## YOUR TASK:
Find the line with "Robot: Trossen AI" in the records below. Output exactly from there until after the line with "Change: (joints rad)", without pictures.

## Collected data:
⟨

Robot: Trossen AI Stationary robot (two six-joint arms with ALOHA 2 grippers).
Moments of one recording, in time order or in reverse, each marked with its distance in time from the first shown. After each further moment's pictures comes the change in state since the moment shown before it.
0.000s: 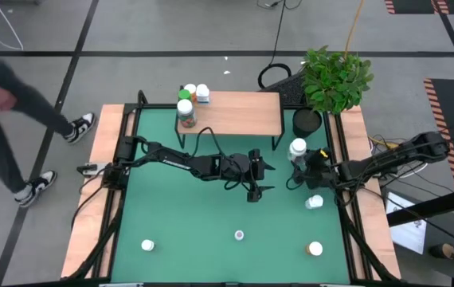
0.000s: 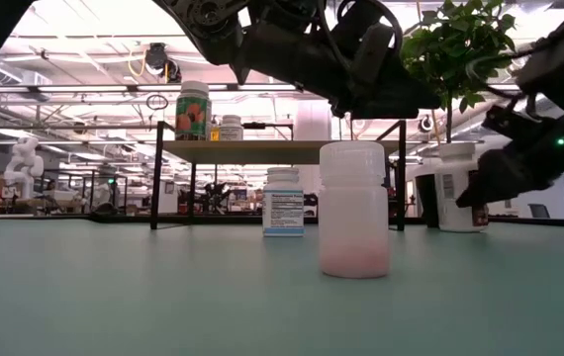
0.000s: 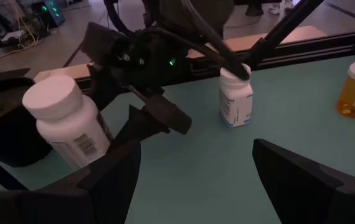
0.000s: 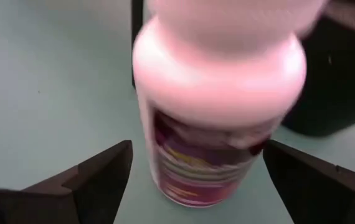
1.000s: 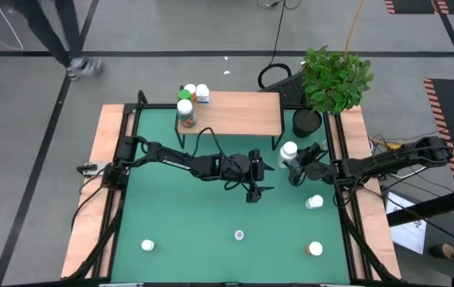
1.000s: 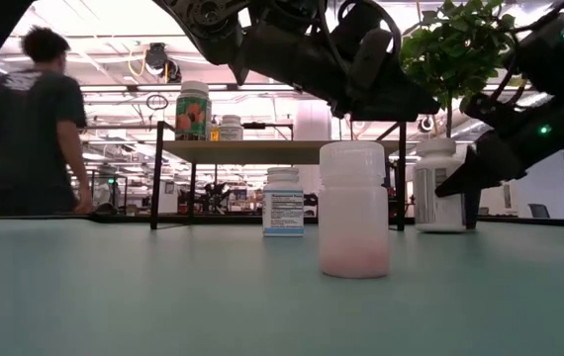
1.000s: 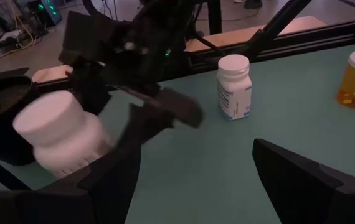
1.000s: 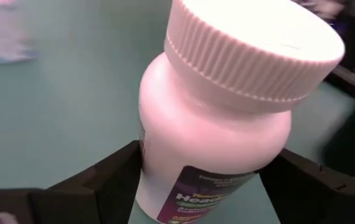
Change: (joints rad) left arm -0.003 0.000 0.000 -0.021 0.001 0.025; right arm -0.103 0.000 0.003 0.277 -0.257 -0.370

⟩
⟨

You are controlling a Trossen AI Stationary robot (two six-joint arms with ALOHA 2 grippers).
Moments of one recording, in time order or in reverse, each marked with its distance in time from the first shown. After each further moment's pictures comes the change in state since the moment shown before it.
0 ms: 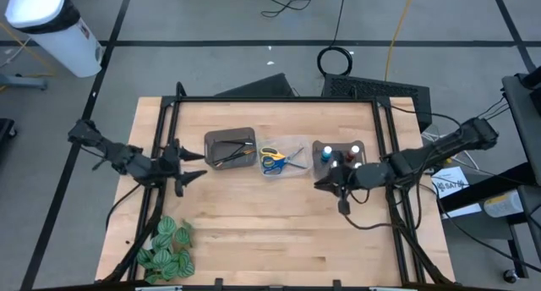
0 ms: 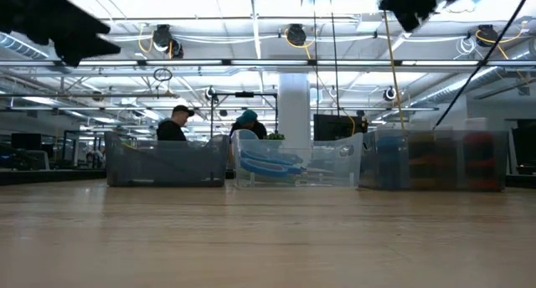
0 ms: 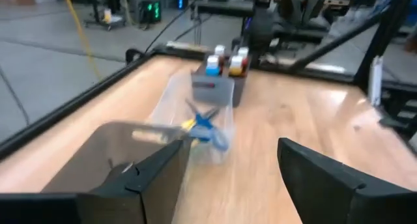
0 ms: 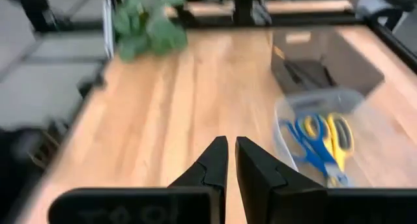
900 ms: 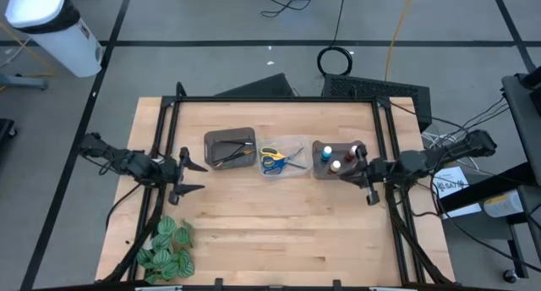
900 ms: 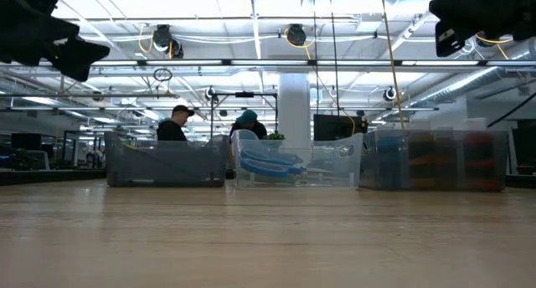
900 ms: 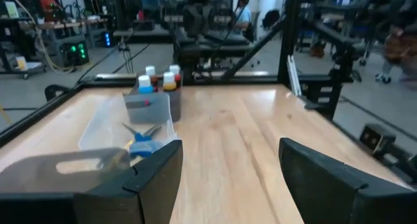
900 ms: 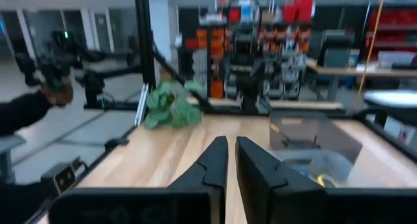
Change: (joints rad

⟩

## TASK OUTPUT:
Robot: Trossen AI Stationary robot (two six-joint arms with ALOHA 2 grippers).
Moments of one recording, in time order or in reverse, each marked with its distance in time from the first shown. After each further moment's pictures comes the change in state since the moment shown before it.
0.000s: 
0.000s: 
0.000s: 
0.000s: 
1.000s: 
1.000s: 
1.000s: 
1.000s: 
Change: (joints rad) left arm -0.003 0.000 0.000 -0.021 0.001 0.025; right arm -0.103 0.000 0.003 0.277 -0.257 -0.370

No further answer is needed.